For each line below, print it again exactly as shown.
*** Data excerpt ***
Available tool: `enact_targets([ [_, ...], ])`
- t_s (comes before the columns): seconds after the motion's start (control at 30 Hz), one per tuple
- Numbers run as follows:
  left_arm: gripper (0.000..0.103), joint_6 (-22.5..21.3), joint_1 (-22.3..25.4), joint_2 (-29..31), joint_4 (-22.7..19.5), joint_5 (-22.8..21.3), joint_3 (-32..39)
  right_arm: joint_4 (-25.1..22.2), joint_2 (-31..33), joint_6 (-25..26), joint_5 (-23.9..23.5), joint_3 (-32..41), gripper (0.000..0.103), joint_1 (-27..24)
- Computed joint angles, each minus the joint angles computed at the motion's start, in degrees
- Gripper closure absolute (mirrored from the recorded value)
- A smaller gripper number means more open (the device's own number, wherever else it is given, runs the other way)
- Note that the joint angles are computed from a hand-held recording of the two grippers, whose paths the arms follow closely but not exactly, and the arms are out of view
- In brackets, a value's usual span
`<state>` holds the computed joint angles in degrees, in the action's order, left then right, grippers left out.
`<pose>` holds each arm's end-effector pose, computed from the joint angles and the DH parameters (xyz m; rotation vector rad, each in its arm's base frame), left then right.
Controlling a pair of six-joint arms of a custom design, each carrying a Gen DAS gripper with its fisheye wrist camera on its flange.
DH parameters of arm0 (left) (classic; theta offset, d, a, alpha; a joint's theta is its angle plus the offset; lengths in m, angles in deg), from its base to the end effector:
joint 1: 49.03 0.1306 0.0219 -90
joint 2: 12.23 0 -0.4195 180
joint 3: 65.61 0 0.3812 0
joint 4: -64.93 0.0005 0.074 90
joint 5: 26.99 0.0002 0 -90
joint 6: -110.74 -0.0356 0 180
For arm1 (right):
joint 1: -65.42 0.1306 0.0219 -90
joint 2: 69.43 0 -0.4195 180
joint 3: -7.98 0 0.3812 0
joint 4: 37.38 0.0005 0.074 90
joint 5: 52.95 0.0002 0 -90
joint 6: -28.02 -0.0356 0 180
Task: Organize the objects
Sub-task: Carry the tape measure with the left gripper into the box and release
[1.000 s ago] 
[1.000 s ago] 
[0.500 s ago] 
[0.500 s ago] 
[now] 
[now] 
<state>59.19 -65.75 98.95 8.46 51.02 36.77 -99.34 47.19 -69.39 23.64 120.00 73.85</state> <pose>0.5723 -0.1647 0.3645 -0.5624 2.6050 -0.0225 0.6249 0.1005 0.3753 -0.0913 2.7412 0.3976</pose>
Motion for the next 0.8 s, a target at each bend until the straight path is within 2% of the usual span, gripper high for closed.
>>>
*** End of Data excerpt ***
* [Answer box]
Available tool: `enact_targets([ [_, ...], ])`
- t_s (comes before the columns): seconds after the motion's start (control at 30 Hz), one per tuple
- Numbers run as follows:
  left_arm: gripper (0.000..0.103), joint_6 (-22.5..21.3), joint_1 (-22.3..25.4), joint_2 (-29..31), joint_4 (-22.7..19.5), joint_5 (-22.8..21.3), joint_3 (-32..39)
  right_arm: joint_4 (-25.1..22.2), joint_2 (-31..33), joint_6 (-25..26), joint_5 (-23.9..23.5), joint_3 (-32..41), gripper (0.000..0.103), joint_1 (-27..24)
- Computed joint angles, each minus the joint angles computed at the motion's start, in degrees
- Gripper closure absolute (mirrored from the recorded value)
- A smaller gripper number means more open (the device's own number, wherever else it is given, runs the other way)
- Note that the joint angles are computed from a hand-held recording of the two grippers, whose paths the arms follow closely but not exactly, and the arms are out of view
- In brackets, a value's usual span
`<state>` holds the computed joint angles in degrees, in the action's order, left then right, grippers left out.
`<pose>` holds each arm's end-effector pose, computed from the joint angles and the DH parameters (xyz m; rotation vector rad, each in its arm's base frame), left then right.
Controlling a pair of six-joint arms of a custom design, each carrying a Gen DAS gripper with its fisheye wrist camera on its flange.
DH parameters of arm0 (left) (classic; theta offset, d, a, alpha; a joint's theta is its angle plus the offset; lengths in m, angles in deg), from its base to the end effector:
joint 1: 49.03 0.1306 0.0219 -90
joint 2: 12.23 0 -0.4195 180
joint 3: 65.61 0 0.3812 0
joint 4: -64.93 0.0005 0.074 90
joint 5: 26.99 0.0002 0 -90
joint 6: -110.74 -0.0356 0 180
For arm1 (right):
joint 1: -65.42 0.1306 0.0219 -90
joint 2: 69.43 0 -0.4195 180
joint 3: -7.98 0 0.3812 0
joint 4: 37.38 0.0005 0.074 90
joint 5: 52.95 0.0002 0 -90
joint 6: -28.02 -0.0356 0 180
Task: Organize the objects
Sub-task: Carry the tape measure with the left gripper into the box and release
[1.000 s ago] 
[1.000 s ago] 
[0.500 s ago] 
[0.500 s ago] 
[now] 
[now] 
<state>59.19 -65.75 98.95 8.46 51.02 36.77 -99.34 47.19 -69.39 23.64 120.00 73.85</state> <pose>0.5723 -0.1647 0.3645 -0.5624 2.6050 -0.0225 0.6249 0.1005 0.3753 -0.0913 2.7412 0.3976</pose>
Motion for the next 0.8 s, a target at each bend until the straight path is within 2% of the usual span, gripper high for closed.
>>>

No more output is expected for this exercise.